The SpaceX merger on February 2, 2026 appears to have been the catalyst. Post-merger, xAI was subject to SpaceX's audit and governance processes. An internal review by SpaceX and Tesla auditors in March accelerated the Zihang Dai and related departures. The research lab became a SpaceX division — with SpaceX's expectations of ship velocity and SpaceX's definition of what "built right" means.

The missing persons question

OpenAI's co-founder departures between 2023-2025 — Ilya Sutskever, John Schulman, Greg Brockman — each produced visible outcomes within months. SSI. Reflection. The talent landed publicly and loudly.

xAI's co-founders are mostly silent.

Babuschkin founded Babuschkin Ventures (AI/agentic VC). Wu posted vaguely about a new company but no public announcement has followed. Ba returned to his University of Toronto position. Zhang, Dai, Kroiss, Nordeen, and the four others have not surfaced in major new roles.

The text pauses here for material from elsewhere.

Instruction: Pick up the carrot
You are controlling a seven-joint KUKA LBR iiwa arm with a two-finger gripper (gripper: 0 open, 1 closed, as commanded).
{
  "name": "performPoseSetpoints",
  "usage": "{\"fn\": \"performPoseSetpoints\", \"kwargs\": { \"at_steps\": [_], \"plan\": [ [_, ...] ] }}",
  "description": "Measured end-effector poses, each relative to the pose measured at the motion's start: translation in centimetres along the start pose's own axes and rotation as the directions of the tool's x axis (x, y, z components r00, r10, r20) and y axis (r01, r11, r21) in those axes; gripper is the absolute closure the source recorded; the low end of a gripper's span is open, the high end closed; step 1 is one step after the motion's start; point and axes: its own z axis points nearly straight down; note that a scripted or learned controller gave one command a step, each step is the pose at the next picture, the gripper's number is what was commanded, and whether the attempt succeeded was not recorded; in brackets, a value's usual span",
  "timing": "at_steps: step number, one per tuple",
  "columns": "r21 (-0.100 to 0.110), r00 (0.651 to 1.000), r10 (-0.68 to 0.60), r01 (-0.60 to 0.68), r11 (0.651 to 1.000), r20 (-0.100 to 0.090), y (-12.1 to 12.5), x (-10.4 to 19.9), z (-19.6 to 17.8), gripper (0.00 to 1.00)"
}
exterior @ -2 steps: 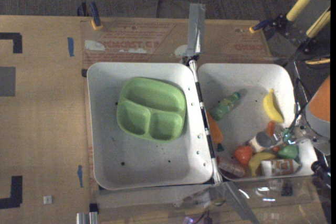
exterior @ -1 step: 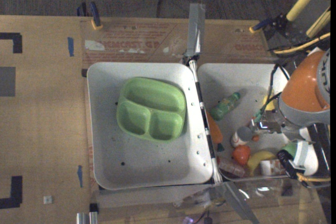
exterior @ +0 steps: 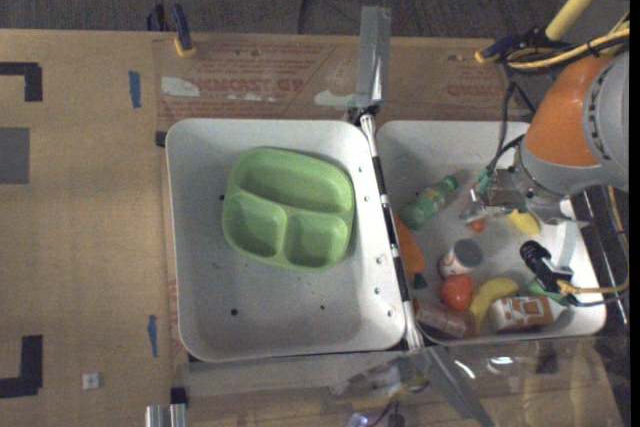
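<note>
— Any readable writing? 
— Red print on the worktop (exterior: 90, 215) beyond the bins, too blurred to read. 
— Carrot (exterior: 408, 250)? 
— Against right bin's (exterior: 440, 140) left wall, partly hidden. 
— Gripper (exterior: 487, 205)? 
— Over right bin; open or closed, cannot tell.

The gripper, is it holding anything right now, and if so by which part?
Cannot be told. The gripper sits over the right bin, apart from the carrot lying along that bin's left wall.

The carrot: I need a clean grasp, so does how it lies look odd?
Yes. The carrot lies pressed against the right bin's left wall, along the divider, leaving little room on that side. A tomato sits near its lower end.
</note>
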Motion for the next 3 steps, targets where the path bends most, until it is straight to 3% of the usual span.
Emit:
{"fn": "performPoseSetpoints", "kwargs": {
  "at_steps": [1,2,3],
  "plan": [
    [0.008,1.0,0.026,-0.026,1.0,-0.002,-1.1,-0.5,-6.6,1.0],
    [0.004,0.995,0.097,-0.097,0.995,-0.004,-5.8,5.9,-0.1,1.0],
    [-0.002,0.995,0.102,-0.102,0.995,0.003,-5.7,5.5,-0.1,0.0]
  ]
}}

The absence of visible new ventures from a group of researchers with Colossus-scale training experience is unusual enough to be worth explaining. Three possibilities: non-competes that restrict competitive AI work for a defined period; a deliberate low profile while building something not yet ready to announce; or quiet absorption into Anthropic, OpenAI, or Google without public announcements. None of these possibilities has been ruled out. The question — where did the researchers who trained Grok at scale actually go? — remains unanswered three months after the last departure.

Whether the bet is right

Musk's current thesis is explicit: distribution (X platform, 500M+ users, SuperGrok subscription) substitutes for research leadership. Grok 4.3 sits at approximately 75% on SWE-Bench Pro — below Claude Fable 5 (80.3%, currently suspended) and Opus 4.8 (leading the Artificial Analysis overall index). On frontier benchmarks, Grok is a budget alternative, not a leader.

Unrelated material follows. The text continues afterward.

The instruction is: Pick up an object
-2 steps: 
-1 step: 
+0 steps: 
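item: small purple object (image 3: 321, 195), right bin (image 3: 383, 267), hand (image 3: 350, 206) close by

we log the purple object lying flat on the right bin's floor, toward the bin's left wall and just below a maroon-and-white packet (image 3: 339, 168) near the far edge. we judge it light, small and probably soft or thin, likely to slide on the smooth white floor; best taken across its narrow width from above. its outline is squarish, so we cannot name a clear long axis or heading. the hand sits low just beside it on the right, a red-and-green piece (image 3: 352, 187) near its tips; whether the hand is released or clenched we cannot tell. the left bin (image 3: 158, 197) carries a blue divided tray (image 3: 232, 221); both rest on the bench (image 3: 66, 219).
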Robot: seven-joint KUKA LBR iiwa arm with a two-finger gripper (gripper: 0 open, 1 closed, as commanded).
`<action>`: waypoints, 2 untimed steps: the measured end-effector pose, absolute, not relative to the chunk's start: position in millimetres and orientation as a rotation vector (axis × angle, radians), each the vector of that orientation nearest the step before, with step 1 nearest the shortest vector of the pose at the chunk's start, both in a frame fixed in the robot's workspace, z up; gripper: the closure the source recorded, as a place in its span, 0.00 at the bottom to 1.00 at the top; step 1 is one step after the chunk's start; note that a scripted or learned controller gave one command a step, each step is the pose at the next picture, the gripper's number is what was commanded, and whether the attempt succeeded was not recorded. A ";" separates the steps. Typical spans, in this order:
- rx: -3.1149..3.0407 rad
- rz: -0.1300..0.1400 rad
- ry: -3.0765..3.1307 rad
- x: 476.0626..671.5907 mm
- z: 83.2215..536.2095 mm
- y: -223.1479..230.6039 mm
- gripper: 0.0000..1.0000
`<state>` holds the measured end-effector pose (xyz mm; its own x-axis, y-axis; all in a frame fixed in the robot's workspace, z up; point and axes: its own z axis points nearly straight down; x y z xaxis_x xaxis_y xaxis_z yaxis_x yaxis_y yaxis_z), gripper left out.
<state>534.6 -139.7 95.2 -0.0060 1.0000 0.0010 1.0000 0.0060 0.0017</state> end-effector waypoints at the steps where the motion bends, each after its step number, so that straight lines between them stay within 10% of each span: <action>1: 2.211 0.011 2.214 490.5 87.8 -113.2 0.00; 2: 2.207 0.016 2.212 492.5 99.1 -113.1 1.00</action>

The Cursor acquisition bets that product execution can close the gap that research talent did not. Milich and Ginsberg have until September 2026 to ship Grok Computer — a full agentic coding and computer-control product — before Anthropic's Fable 5 suspension resolves and before OpenAI ships GPT-5.6. If Grok Computer ships on time and performs, Musk's thesis is that 500M users in a platform they already use for everything else will adopt an "good enough" coding tool before they try a slightly better one from Anthropic.

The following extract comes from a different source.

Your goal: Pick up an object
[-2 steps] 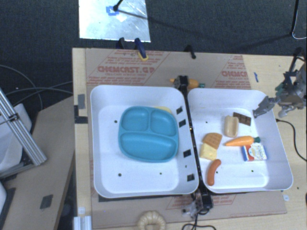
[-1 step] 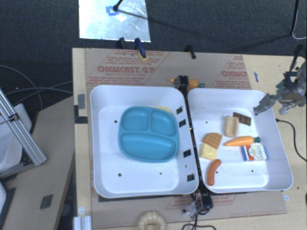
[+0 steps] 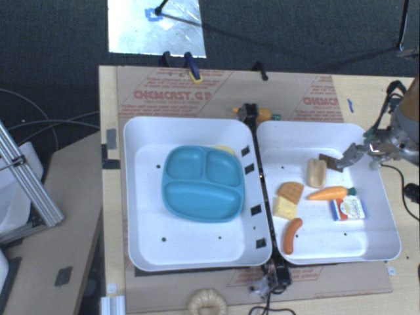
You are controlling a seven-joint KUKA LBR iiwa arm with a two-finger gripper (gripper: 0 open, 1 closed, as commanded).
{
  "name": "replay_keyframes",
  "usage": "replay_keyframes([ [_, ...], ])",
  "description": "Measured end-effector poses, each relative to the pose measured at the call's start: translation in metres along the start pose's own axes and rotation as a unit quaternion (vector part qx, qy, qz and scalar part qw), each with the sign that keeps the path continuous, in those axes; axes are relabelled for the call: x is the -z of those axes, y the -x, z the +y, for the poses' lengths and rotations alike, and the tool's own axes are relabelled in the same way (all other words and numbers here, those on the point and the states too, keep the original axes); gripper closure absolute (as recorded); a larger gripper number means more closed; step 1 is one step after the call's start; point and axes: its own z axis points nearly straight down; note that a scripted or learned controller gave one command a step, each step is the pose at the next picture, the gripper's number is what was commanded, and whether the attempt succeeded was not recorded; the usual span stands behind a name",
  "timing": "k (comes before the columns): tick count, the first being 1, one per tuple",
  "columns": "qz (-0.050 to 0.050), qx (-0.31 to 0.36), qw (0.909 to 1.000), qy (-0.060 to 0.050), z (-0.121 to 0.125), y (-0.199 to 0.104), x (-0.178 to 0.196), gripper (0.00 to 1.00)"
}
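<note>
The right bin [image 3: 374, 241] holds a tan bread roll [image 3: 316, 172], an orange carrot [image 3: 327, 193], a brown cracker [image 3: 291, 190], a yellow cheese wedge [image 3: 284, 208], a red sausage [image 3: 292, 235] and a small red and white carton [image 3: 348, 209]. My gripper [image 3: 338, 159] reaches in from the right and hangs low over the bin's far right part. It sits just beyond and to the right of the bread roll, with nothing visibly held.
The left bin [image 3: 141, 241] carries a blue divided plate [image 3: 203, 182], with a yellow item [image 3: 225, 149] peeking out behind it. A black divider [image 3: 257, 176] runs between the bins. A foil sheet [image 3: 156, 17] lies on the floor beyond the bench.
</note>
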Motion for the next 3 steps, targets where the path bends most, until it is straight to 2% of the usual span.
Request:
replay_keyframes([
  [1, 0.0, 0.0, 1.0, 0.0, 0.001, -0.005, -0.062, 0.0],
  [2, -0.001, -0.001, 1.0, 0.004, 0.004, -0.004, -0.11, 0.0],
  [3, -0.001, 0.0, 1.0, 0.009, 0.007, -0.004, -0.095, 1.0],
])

I think this thesis is coherent but fragile. The distribution advantage of X is real for consumer adoption; it is much less clear for enterprise engineering teams, who evaluate coding tools on performance benchmarks and switch costs, not platform convenience. Claude Code's adoption in enterprise contexts happened despite it not being the default in any platform — because engineering teams will go out of their way for a tool that makes them measurably faster. If Grok Computer ships and benchmarks below Claude Code or Codex, the X platform distribution advantage does not help.

The September 2026 target and the Fable 5 suspension window are the same window. Musk knows this. The question is whether Cursor's founders can build in four months what xAI's founding research team could not build in two years.

What Colossus is actually for now

One underexamined consequence of the SpaceX-xAI merger: Colossus — 200,000+ H100/H200 GPUs, one of the largest AI compute clusters in the world — is now a SpaceX asset. SpaceX entered the AI infrastructure market immediately after its IPO. The Cursor acquisition added engineering talent. Colossus adds compute.

SpaceX is now positioned as a vertically integrated AI company: compute infrastructure (Colossus), AI product (Grok), distribution channel (X platform), and product engineering talent (Cursor). Whether that vertical stack, assembled through acquisition and absorption rather than organic research, can compete with labs that built each of those pieces from within is the 18-month question.

The founding team that built Grok from a standing start is gone. The founding team that built Cursor is in charge of rebuilding what they left behind. Musk's $60 billion bet is that the second group understands the problem the first group failed to solve.